> [Action item] Among the entries below, find each line holding "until" and return it.

***** Record excerpts *****

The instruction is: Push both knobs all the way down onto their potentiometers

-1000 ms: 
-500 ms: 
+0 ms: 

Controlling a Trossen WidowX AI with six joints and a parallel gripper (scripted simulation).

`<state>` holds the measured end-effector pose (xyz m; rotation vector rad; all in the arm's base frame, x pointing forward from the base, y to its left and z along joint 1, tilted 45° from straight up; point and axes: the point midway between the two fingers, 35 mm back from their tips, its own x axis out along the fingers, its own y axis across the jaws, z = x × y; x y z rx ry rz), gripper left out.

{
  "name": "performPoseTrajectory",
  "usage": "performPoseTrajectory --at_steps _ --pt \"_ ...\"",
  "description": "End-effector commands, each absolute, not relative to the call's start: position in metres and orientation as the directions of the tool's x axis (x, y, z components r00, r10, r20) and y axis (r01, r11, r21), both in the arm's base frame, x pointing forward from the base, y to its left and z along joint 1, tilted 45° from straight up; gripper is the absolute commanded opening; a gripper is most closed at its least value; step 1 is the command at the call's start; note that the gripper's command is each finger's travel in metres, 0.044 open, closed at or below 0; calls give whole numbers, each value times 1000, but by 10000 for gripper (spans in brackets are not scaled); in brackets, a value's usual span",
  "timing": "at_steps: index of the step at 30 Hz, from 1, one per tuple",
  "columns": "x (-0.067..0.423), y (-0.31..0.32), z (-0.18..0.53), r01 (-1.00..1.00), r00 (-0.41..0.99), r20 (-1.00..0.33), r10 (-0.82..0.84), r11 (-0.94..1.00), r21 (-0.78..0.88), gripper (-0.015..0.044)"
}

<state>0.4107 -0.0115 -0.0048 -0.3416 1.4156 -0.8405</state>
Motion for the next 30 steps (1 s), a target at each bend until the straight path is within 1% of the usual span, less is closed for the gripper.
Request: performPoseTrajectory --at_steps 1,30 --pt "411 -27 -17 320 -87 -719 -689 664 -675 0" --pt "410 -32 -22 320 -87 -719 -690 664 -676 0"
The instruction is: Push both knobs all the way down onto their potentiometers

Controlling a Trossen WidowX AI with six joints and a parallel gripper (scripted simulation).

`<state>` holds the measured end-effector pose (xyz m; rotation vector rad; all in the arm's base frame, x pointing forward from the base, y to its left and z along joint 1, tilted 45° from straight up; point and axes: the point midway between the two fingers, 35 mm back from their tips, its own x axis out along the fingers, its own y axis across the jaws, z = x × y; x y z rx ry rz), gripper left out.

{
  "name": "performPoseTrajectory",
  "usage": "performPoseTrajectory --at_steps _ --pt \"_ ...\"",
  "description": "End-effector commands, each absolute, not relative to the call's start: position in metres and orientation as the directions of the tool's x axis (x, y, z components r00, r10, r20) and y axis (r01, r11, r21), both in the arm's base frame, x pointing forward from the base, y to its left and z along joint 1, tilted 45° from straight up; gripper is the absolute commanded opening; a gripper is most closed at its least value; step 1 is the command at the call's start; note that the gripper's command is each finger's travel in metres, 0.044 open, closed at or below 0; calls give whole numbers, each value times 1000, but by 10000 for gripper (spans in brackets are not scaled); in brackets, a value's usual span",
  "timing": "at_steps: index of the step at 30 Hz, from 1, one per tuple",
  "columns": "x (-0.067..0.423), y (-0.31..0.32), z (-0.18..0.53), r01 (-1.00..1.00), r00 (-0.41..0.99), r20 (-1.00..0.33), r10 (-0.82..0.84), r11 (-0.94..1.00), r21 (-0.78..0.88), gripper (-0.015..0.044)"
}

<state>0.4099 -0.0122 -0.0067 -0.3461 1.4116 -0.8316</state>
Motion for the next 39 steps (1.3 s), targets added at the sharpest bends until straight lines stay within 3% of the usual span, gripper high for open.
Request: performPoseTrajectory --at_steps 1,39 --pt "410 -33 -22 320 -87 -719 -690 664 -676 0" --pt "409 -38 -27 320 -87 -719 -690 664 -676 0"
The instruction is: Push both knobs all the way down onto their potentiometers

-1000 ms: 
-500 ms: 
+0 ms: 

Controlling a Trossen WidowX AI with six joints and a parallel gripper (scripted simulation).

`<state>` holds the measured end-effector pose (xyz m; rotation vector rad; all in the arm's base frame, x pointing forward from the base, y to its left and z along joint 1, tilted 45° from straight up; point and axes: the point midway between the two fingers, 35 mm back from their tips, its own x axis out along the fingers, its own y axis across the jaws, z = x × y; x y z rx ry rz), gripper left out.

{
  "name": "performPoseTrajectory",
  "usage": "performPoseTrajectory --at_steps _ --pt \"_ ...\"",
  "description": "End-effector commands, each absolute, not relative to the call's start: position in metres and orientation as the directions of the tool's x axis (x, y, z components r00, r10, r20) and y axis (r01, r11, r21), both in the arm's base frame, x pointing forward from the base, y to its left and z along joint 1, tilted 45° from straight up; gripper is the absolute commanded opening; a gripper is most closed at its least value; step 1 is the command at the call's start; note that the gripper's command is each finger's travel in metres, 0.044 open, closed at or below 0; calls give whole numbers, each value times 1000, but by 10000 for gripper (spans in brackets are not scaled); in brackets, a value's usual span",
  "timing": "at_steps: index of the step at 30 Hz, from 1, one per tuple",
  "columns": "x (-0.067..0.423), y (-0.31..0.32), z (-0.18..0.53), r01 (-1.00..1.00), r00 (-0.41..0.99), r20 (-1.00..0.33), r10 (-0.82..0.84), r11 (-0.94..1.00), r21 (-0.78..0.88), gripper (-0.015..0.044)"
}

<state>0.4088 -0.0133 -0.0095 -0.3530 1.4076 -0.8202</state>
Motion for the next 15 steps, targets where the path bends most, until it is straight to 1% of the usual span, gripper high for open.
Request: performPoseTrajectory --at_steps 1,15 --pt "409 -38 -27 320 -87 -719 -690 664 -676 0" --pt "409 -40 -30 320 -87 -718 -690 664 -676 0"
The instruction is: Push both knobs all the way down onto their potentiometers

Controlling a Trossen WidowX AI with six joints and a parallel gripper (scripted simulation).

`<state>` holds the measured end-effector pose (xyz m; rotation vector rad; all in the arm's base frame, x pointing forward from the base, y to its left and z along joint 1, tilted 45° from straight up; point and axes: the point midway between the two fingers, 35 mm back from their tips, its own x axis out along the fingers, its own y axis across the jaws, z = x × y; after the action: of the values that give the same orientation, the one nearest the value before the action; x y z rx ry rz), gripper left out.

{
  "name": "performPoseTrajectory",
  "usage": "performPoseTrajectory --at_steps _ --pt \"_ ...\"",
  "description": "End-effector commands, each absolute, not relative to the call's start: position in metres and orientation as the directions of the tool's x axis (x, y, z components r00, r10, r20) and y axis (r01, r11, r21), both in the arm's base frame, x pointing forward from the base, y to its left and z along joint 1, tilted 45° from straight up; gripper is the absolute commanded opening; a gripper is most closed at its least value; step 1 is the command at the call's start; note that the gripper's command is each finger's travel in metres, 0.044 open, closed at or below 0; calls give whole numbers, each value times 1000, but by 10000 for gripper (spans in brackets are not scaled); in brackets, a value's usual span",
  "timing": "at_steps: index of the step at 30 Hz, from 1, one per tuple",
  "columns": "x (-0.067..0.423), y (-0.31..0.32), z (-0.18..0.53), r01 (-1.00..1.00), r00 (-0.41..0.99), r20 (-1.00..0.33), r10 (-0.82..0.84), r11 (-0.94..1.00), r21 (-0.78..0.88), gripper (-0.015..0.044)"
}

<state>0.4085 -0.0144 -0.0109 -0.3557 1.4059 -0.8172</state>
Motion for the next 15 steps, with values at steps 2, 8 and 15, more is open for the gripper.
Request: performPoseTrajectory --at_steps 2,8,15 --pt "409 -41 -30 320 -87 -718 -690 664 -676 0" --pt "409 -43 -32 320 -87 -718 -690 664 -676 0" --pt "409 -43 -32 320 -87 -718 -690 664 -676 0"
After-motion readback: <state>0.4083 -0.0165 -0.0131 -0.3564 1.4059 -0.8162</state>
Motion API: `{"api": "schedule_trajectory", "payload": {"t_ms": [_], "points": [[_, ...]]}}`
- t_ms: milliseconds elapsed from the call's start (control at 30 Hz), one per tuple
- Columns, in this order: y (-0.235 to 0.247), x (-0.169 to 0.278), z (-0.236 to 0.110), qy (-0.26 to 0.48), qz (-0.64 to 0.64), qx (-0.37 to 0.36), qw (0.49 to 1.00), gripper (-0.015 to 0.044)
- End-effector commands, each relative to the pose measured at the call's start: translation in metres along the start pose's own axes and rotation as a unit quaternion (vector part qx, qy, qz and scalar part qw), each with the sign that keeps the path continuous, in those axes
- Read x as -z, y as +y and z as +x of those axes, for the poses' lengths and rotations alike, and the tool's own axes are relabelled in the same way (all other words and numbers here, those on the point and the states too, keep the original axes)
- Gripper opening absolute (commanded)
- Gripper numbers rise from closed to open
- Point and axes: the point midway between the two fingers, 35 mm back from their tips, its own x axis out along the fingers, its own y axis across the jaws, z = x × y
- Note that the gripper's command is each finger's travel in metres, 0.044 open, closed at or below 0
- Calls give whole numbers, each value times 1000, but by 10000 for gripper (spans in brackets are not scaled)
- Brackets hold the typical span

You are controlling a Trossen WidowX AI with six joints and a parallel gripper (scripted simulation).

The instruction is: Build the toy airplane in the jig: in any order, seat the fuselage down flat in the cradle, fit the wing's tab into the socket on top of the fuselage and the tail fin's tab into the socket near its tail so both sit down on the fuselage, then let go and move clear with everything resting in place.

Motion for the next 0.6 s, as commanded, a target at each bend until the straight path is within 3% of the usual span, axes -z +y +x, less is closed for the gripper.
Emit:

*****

> [Expected answer]
Motion for the next 30 steps (1 s), a target at each bend until the straight path is within 1% of the usual span, less is closed for the gripper.
Motion for the next 39 steps (1.3 s), targets added at the sharpest bends until straight lines stay within 3% of the usual span, gripper high for open.
Motion for the next 15 steps, targets where the path bends most, until it is straight to 1% of the usual span, gripper high for open.
Motion for the next 0.6 s, as commanded, a target at each bend until the straight path is within 3% of the usual span, axes -z +y +x, less is closed for the gripper.

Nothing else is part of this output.